In your copy of the data, keep every word exact and include no pictures.

━━━ Recorded information

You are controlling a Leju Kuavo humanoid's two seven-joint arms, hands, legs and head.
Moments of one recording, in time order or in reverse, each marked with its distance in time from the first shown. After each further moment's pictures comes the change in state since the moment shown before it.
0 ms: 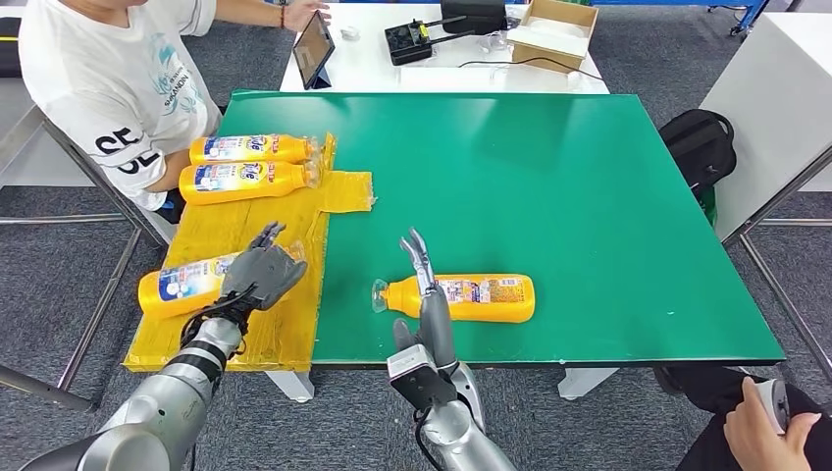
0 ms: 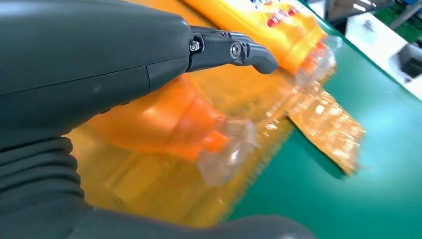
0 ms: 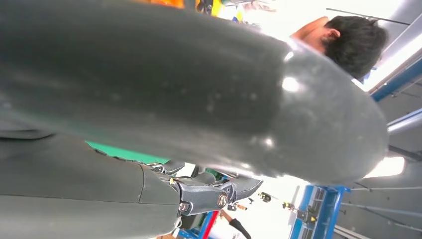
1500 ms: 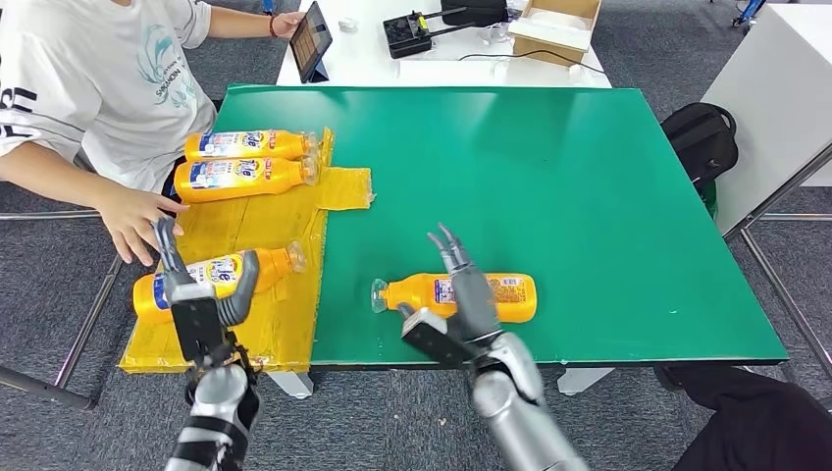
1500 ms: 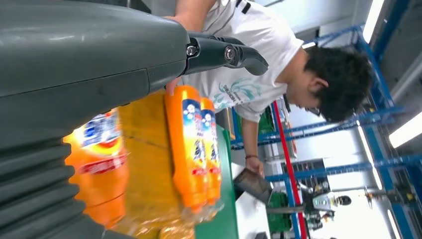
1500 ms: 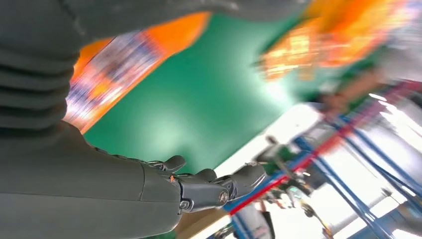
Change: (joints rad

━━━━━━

- [Task answer]
You are controlling a Leju Kuavo humanoid's two seven-joint arms, hands, legs and head.
Moments of one recording, in time order or in reverse, each marked with its distance in time from the first shown. After each further moment's pictures comes the change in state since the moment shown before it.
0 ms: 
0 ms: 
0 ms: 
1500 ms: 
1500 ms: 
1500 ms: 
Change: (joints rad

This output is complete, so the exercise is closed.